Items listed in a dataset:
<<<<
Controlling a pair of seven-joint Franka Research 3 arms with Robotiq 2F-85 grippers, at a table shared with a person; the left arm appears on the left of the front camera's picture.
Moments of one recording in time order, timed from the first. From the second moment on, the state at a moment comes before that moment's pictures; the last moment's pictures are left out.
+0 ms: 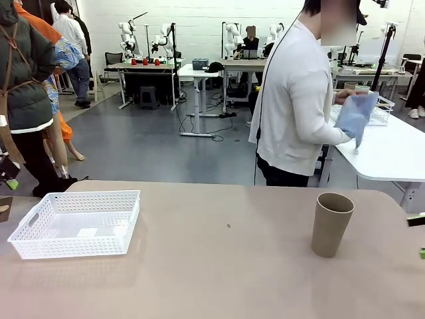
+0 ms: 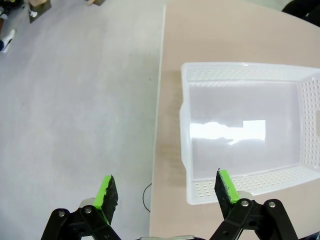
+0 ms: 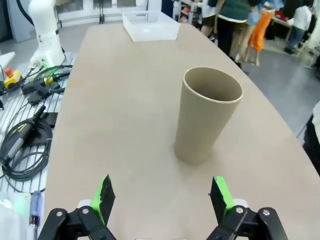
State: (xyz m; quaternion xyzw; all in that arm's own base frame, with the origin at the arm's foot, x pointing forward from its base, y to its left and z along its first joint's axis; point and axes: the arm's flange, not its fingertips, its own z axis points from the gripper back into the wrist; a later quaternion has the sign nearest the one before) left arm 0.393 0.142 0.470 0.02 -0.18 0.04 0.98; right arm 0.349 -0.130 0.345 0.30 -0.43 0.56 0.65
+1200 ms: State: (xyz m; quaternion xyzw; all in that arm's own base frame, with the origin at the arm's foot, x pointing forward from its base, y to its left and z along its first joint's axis) left arm 0.422 0.119 0.452 0.03 -0.15 0.02 0.99; right arm 0.454 -0.102 0.286 0.36 -0.39 0.58 0.62
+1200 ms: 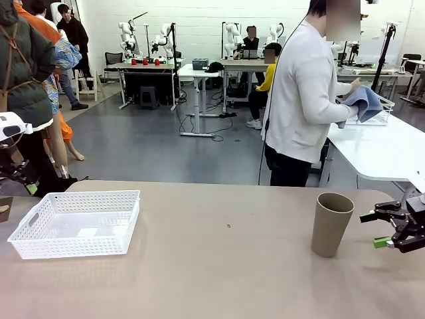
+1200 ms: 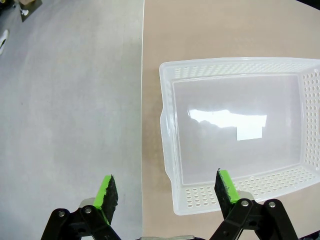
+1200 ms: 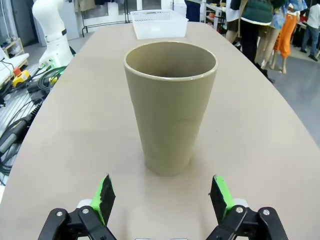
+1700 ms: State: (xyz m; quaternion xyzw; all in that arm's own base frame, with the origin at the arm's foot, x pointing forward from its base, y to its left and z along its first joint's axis) left arm 0.422 0.120 0.452 0.03 -0.15 0.01 0.99; right arm 0.454 -0.102 0.287 0.36 -0.40 0.58 0.61
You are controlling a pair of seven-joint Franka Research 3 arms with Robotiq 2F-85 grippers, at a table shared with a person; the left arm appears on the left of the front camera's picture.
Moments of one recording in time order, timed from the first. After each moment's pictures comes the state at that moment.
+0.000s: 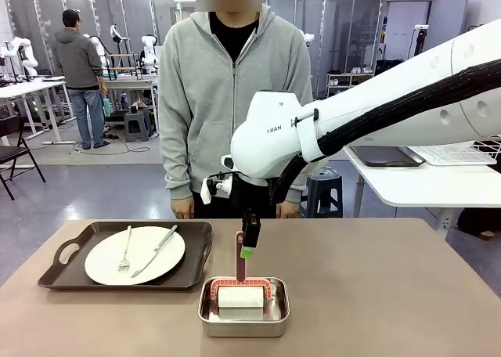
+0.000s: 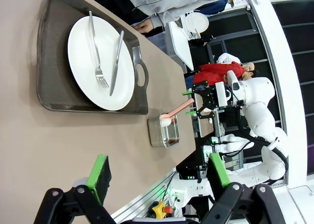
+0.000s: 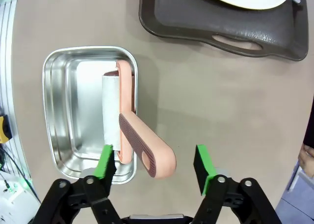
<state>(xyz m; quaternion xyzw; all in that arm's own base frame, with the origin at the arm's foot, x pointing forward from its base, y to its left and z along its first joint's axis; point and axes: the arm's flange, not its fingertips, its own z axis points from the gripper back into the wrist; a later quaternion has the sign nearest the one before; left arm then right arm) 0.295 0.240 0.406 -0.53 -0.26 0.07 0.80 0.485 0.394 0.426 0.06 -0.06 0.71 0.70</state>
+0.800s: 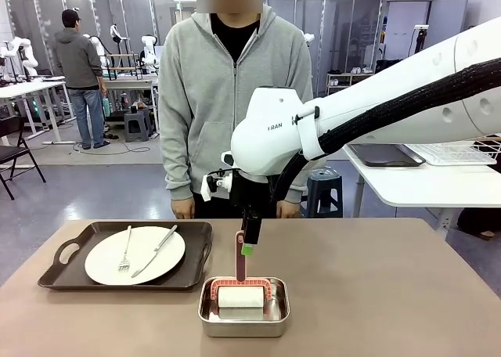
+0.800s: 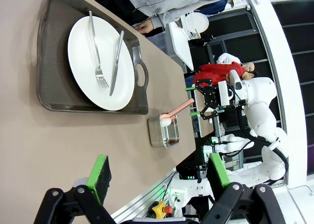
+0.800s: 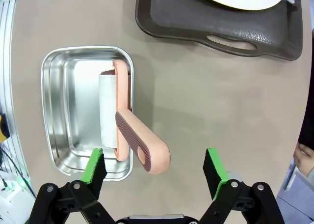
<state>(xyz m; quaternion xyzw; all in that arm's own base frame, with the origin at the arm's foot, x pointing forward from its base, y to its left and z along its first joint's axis) 0.295 0.240 0.406 -0.53 -0.26 0.07 0.80 0.486 0.393 0.431 0.06 -0.06 0.71 0.70</state>
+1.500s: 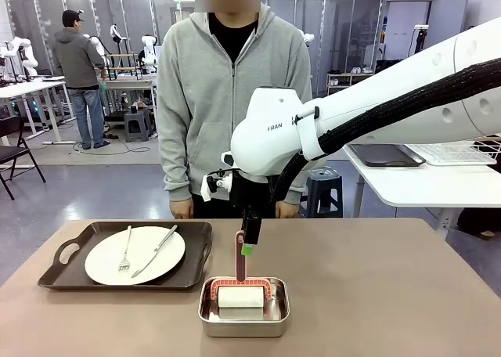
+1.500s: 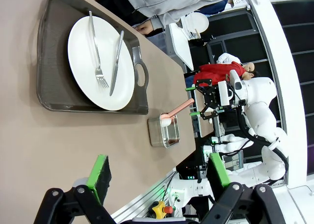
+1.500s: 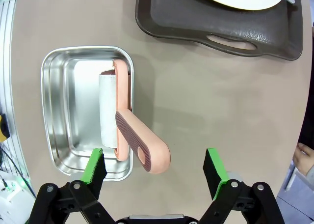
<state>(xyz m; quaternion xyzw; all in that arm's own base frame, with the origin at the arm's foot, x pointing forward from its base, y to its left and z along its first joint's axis) 0.295 0.240 0.406 -0.53 -0.26 0.07 0.80 0.486 0.393 0.431 0.06 -0.06 0.71 0.70</state>
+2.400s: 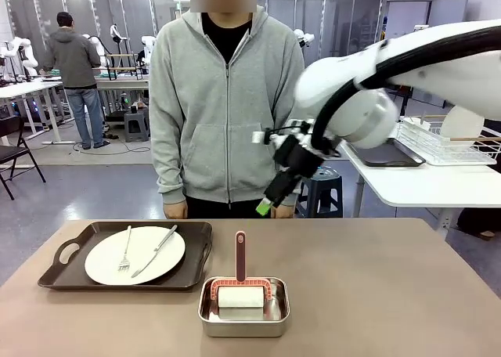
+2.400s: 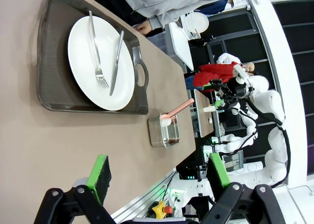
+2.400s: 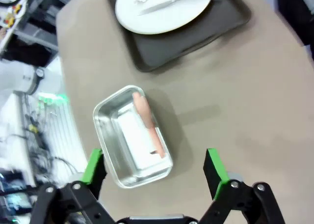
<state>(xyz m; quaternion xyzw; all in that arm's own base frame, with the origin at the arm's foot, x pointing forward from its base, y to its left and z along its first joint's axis) 0.295 0.240 0.406 -0.53 -0.26 0.07 0.80 0.519 0.255 0.471 0.33 -0.11 0.45 0.82</state>
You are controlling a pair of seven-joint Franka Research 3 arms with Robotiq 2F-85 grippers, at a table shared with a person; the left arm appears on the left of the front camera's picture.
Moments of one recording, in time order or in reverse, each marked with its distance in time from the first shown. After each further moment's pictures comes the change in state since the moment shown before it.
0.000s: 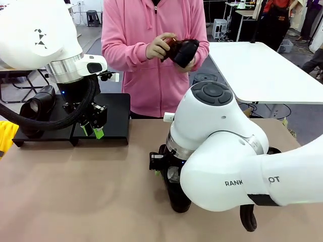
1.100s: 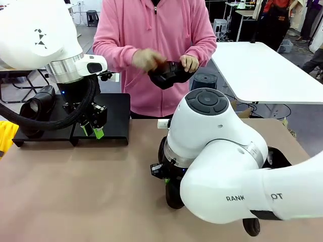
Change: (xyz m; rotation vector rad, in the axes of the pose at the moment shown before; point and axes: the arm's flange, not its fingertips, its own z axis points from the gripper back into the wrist) left arm 0.000 0.000 0.000 0.000 0.000 0.000; right arm -0.016 0.002 -0.009 -0.045 -0.001 0.143
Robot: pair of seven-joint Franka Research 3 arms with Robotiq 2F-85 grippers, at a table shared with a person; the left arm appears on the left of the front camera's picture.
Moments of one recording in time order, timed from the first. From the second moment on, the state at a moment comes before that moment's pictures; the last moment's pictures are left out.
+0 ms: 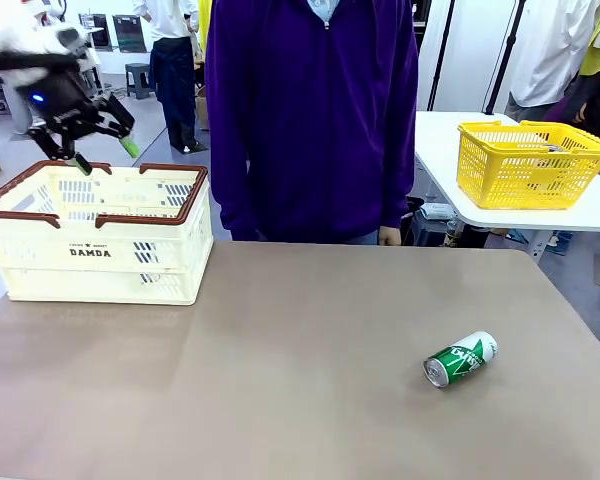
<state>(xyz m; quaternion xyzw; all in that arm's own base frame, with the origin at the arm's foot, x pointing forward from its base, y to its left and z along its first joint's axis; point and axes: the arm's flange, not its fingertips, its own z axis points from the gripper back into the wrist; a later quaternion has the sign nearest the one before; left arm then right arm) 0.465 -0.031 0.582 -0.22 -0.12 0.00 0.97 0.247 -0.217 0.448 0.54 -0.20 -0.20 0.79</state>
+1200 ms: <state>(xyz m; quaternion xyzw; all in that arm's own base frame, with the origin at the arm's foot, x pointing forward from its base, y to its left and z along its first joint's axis) 0.290 0.064 0.512 -0.47 -0.05 -0.06 0.88 0.247 -0.217 0.449 0.54 -0.20 -0.20 0.79</state>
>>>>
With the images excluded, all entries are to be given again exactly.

Controlling a pair of seven-joint Franka Research 3 arms with Robotiq 2F-85 grippers, at a table shared with a person; the left arm appears on the left of the front camera's picture.
Moments of one recording in time order, timed from the first. From the second moment on, the state at a moment comes before that moment's pictures; the last moment's pictures are left out.
+0 ms: 
+0 ms: 
+0 ms: 
State: (xyz m; quaternion xyzw; all in that arm's own base frame, with the origin at the arm's foot, x pointing forward from its base, y to its left and z along its first joint's axis; point and axes: the arm's flange, not its fingertips, its own z axis points from the gripper back into the wrist; a later quaternion has the sign nearest the one before) left arm 0.393 0.142 0.470 0.02 -0.18 0.04 0.98; right arm 0.349 -0.130 0.345 0.30 -0.43 0.56 0.65
+1200 ms: State: (xyz m; quaternion xyzw; all in that arm's own base frame, with the origin at the arm's foot, x pointing forward from its base, y to its left and z along its first joint's axis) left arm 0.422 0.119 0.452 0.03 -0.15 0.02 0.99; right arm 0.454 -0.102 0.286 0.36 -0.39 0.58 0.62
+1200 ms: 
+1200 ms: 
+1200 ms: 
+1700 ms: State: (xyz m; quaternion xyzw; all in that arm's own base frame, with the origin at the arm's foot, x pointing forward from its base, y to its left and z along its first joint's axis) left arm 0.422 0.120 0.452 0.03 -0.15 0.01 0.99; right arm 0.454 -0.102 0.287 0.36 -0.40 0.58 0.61
You are controlling a pair of seven-joint Franka Research 3 arms with Robotiq 2F-85 grippers, at a table shared with a person; the left arm appears on the left of the front camera's picture.
Moments of one recording in time order, timed from the first. After each moment's pictures comes the state at that moment.
+0.000s: 
+0.000s: 
+0.000s: 
<state>(xyz m; quaternion xyzw; all in that arm's own base frame, with the origin at the arm's foot, x pointing forward from its base, y to its left and z along its first joint's axis; point and axes: the arm's flange, not its fingertips, its own z axis points from the gripper back into the wrist; a later quaternion has the sign nearest the one before; left arm then right arm) 0.295 0.240 0.406 -0.53 -0.26 0.07 0.80 0.485 0.394 0.426 0.06 -0.06 0.71 0.70</state>
+0.800s: 
+0.800s: 
+0.800s: 
<state>(xyz m; quaternion xyzw; all in that arm's own base frame, with the origin at the arm's foot, x pointing forward from its base, y to its left and z along its first joint's axis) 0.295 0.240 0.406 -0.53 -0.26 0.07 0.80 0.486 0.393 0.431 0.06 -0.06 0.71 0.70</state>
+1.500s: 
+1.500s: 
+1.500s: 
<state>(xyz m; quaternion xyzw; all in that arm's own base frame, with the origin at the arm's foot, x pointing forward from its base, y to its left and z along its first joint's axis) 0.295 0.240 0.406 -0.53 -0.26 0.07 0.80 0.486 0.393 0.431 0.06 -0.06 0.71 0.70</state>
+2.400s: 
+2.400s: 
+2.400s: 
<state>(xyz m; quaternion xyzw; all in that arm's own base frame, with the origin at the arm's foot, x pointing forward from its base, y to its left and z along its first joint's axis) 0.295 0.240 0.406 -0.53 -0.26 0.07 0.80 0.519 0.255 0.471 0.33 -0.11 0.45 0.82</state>
You are controlling a pair of seven-joint Franka Research 3 arms with Robotiq 2F-85 grippers, at a table shared with a person; the left arm appears on the left of the front camera's picture.
Moments of one recording, in time order or in reverse, each marked with its distance in time from the first shown. After each further moment's pictures comes the change in state since the moment shown before it.
0.000s: 
1.100s: 
Change: (xyz m; rotation vector rad, in the axes of the pose at the moment shown before; point and axes: the arm's flange, not its fingertips, its own z axis points from the gripper back into the wrist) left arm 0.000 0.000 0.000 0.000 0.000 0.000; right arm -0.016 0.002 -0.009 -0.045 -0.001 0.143
Robot: pair of seven-joint Franka Research 3 arms with Robotiq 2F-85 grippers, at a table shared with a person; the left arm appears on the left of the front camera's picture.
Moments of one recording in time order, timed from the first. From the second moment on, the state at a moment comes before that moment's pictures; the last moment's pictures are left out.
+0 ms: 
<state>(xyz m; quaternion xyzw; all in that arm's own base frame, with the origin at the arm's foot, x pointing forward from its base, y to its left and z along its first joint's axis; point and axes: the arm's flange, not its fingertips, its own z axis points from the gripper back into the wrist; a later quaternion has the sign nearest the one before; left arm then right arm) 0.465 -0.031 0.582 -0.22 -0.12 0.00 0.97 0.247 -0.217 0.448 0.54 -0.20 -0.20 0.79</state>
+1200 ms: <state>(xyz m; quaternion xyzw; all in that arm's own base frame, with the origin at the arm's foot, x pointing forward from its base, y to its left and z along its first joint's axis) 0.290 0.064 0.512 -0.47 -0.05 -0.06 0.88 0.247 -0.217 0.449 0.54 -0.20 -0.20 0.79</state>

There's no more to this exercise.